WHAT THE EXERCISE ASKS:
Would you please return the lines of the material that contain the word "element"?

- - -

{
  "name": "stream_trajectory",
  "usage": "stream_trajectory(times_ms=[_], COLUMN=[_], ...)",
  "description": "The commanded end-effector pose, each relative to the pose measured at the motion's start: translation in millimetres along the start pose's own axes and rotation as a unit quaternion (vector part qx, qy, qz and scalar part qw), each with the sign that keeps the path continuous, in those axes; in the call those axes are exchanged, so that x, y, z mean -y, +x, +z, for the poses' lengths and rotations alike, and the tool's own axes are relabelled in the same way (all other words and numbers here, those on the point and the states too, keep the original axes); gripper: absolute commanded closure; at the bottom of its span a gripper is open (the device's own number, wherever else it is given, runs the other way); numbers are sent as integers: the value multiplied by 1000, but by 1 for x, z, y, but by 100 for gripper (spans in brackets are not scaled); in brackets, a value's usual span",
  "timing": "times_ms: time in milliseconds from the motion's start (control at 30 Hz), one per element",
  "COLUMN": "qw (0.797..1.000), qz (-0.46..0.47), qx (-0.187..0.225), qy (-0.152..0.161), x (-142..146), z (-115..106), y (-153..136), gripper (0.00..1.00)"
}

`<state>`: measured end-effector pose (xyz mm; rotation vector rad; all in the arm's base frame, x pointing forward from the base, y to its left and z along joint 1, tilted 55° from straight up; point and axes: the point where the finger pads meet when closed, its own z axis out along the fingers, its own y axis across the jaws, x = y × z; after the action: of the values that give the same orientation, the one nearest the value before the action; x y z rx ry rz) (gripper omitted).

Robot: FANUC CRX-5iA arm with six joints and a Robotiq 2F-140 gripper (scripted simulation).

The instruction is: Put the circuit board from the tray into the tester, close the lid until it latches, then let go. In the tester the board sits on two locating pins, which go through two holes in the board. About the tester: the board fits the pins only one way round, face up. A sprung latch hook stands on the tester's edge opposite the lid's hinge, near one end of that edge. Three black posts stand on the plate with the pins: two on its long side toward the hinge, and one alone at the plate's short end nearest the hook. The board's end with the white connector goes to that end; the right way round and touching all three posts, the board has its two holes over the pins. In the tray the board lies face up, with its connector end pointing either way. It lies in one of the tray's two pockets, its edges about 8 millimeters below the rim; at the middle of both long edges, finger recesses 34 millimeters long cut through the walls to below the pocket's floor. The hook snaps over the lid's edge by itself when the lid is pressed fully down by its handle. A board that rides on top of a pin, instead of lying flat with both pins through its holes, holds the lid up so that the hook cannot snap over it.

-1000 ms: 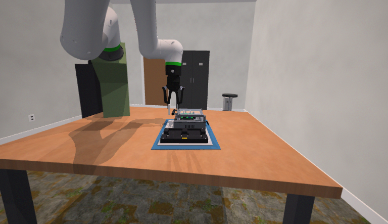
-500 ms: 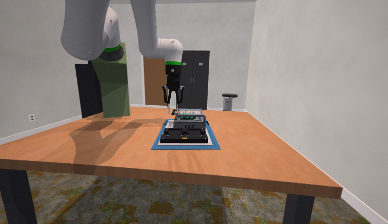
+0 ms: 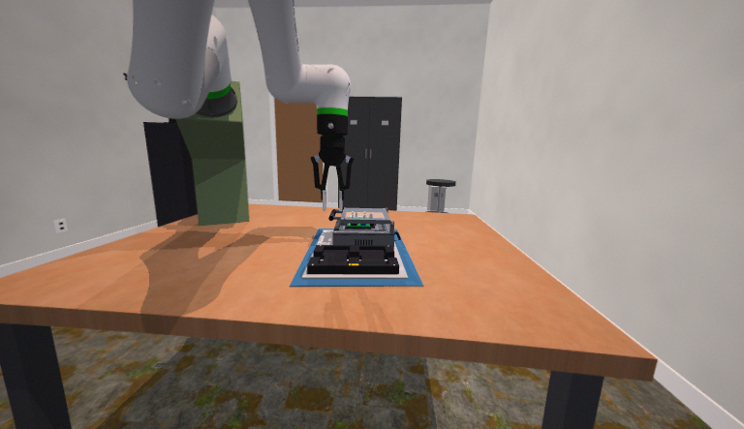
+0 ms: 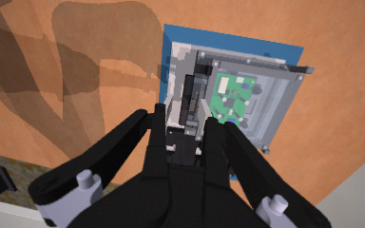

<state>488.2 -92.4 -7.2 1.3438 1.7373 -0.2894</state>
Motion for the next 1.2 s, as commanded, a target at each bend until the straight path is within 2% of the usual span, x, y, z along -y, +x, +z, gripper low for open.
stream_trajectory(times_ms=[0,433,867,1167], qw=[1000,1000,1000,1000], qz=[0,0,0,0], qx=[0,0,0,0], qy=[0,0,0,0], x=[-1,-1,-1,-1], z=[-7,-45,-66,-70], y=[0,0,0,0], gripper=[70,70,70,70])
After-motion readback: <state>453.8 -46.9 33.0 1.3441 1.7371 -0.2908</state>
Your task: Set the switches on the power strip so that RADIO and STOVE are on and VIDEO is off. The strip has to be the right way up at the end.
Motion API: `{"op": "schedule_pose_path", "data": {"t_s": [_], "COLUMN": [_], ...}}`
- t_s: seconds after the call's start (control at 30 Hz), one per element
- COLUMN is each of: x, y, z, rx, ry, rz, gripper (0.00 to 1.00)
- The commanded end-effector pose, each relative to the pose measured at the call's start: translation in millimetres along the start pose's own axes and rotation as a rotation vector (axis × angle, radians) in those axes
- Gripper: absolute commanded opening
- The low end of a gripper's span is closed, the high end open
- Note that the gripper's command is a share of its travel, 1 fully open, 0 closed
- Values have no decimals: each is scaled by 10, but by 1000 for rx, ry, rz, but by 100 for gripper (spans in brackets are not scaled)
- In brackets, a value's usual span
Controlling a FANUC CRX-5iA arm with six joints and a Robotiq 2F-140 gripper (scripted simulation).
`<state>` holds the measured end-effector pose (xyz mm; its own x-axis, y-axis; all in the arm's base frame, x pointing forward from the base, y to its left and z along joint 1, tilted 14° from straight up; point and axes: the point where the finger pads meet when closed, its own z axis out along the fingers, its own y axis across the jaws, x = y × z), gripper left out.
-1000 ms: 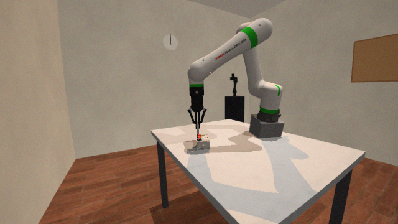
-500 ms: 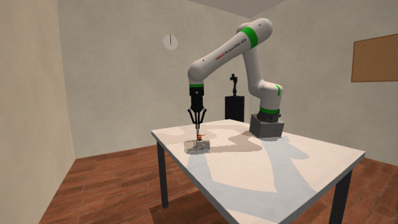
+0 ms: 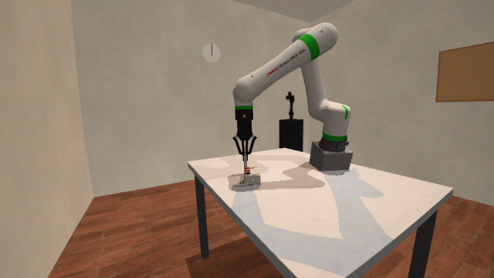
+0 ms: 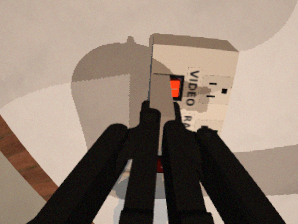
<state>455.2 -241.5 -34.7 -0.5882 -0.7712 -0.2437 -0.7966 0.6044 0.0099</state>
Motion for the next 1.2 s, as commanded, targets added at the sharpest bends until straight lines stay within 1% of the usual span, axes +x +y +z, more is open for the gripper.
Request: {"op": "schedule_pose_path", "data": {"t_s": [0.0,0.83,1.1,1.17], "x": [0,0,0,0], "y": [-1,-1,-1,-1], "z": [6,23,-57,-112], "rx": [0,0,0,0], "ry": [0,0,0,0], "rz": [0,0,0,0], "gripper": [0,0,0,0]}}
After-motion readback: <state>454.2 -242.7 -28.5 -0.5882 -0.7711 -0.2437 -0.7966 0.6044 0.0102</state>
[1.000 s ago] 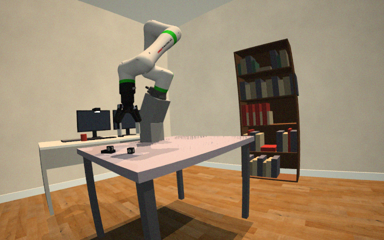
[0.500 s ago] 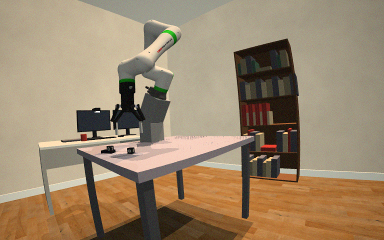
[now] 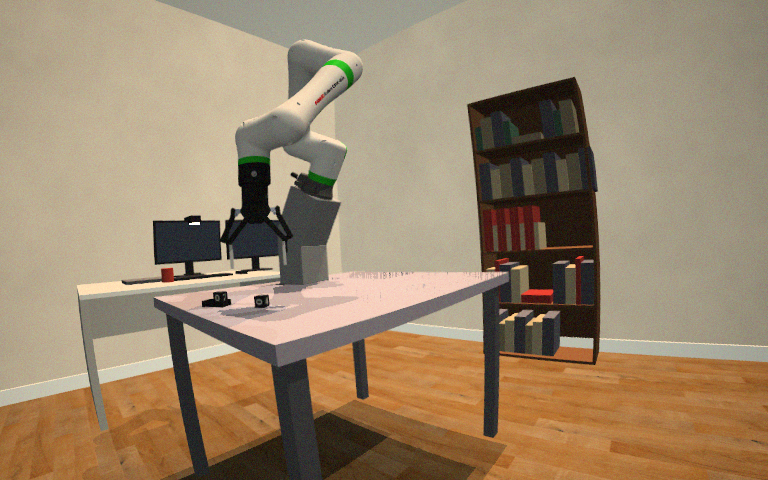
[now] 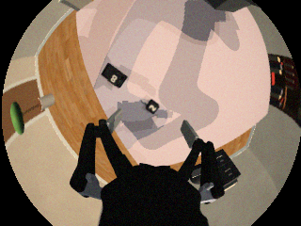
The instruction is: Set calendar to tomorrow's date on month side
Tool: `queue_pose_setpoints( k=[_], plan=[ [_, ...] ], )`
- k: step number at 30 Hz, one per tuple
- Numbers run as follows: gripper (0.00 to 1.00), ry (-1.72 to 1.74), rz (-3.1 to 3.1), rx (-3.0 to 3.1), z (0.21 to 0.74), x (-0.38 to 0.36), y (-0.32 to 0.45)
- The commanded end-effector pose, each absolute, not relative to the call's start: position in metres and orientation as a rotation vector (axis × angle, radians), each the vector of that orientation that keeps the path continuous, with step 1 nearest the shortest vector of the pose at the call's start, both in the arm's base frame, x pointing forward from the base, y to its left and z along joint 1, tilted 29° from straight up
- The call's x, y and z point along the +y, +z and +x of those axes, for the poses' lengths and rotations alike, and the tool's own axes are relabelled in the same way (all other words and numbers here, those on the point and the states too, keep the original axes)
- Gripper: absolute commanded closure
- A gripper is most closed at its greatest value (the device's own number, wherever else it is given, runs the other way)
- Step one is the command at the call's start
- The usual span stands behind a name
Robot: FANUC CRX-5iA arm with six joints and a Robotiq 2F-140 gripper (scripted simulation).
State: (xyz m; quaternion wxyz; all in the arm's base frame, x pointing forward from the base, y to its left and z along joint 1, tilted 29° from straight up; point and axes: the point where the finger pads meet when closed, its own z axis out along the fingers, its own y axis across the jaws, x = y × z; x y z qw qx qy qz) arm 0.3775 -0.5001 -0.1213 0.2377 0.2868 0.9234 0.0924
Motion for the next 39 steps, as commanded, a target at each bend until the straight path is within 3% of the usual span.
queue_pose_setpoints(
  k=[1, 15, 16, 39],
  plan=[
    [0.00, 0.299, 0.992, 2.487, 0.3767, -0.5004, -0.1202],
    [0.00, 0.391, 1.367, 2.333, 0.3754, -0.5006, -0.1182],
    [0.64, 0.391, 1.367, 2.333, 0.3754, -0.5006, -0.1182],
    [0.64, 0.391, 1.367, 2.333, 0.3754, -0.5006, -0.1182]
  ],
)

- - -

FINAL ANSWER:
  "timing": "times_ms: time in milliseconds from the motion's start (control at 30 Hz), one per element",
- t_s: seconds after the call's start (control at 30 Hz), one per element

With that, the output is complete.